Why did Italy leave the ECT?
In May 2017, the British oil and gas company Rockhopper filed a lawsuit against Italy because the country did not grant it a concession to drill for oil in the Ombrina Mare oil field in the Adriatic Sea. Indeed, in 2016, the Italian parliament banned the introduction of new oil and natural gas extraction near the coast. Among the reasons for the ban were the high earthquake risk, the protection of the environment and tourist activities, and strong opposition from the local residents. Although the company Rockhopper has not even started producing oil in the Adriatic Sea, it is demanding more than 40 million euros in sunk costs and between 200 and 300 million euros in damages, because it will be deprived of roughly that much potential earnings due to the oil extraction ban.
In the Italian case, the timeline is also interesting. Italy withdrew from the ECT in 2015, and Rockhopper filed a lawsuit against the country more than two years later. Despite the country’s withdrawal from the ECT, the company’s lawsuit is enabled by a clause that non-government activists call the “zombie clause”. The state can be sued twenty years later for the investments made by the companies before leaving the ECT.
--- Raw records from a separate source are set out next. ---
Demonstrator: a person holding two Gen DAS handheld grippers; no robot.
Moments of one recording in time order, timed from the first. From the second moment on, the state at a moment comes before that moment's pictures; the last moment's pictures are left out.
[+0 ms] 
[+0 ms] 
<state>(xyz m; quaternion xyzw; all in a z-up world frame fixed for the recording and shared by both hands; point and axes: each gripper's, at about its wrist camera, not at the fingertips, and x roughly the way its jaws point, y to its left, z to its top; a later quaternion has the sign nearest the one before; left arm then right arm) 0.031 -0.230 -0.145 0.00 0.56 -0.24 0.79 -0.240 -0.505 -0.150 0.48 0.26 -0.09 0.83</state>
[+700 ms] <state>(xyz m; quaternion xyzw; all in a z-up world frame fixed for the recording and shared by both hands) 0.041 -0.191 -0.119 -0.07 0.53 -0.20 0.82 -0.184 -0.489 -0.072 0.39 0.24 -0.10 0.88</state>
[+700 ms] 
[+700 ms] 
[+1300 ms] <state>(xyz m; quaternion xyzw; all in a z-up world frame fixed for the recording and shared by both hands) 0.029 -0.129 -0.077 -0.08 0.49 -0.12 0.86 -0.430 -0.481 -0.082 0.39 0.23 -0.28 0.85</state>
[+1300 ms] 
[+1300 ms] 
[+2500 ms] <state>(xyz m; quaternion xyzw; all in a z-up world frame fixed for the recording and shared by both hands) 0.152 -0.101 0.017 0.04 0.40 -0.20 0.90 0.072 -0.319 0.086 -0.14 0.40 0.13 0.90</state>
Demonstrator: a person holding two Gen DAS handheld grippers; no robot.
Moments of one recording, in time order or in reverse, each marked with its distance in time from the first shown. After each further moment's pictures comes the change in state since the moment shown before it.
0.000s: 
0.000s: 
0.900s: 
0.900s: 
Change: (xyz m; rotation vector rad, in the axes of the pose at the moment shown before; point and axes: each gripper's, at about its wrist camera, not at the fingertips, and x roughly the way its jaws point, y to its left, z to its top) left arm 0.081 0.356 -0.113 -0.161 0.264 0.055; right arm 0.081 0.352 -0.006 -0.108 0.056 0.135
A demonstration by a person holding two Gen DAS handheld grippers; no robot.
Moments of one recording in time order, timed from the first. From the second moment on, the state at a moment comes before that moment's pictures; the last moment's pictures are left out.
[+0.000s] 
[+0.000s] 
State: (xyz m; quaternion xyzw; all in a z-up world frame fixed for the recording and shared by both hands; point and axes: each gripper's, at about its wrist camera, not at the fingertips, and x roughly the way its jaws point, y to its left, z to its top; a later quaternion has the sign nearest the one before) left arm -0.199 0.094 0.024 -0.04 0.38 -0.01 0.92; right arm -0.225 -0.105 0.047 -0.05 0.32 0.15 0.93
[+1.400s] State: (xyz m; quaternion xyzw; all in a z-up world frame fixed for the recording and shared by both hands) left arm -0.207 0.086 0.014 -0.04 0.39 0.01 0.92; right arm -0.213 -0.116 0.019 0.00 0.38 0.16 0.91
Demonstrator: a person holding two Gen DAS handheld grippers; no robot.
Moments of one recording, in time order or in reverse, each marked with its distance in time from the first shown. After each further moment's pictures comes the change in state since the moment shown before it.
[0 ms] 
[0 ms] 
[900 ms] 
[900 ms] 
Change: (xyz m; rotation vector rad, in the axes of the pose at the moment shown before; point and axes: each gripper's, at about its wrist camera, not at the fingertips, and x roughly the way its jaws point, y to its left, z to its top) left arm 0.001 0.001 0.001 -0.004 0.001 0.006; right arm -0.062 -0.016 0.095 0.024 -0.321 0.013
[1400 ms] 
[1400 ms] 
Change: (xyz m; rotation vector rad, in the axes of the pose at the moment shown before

The former Minister of Infrastructure Jernej Vrtovec, during Slovenia’s presidency of the EU, did not want to propose Slovenia’s exit from the ECT on the European floor. It will be known in November at the latest how the government of Robert Golob will take a position on the renewed Treaty on the Energy Charter. “The ECT is incompatible with the Paris Agreement, and due to the interference with the primacy of EU law, it is very likely also with European law. It enables absurd lawsuits for dizzying sums, as we see in the case of Ascent. Therefore, it only makes sense for Slovenia to withdraw from the ECT together with the other EU members -yes, and this is also what he proposes when the EU Council considers the modernization of the ECT,” Gnezda is convinced.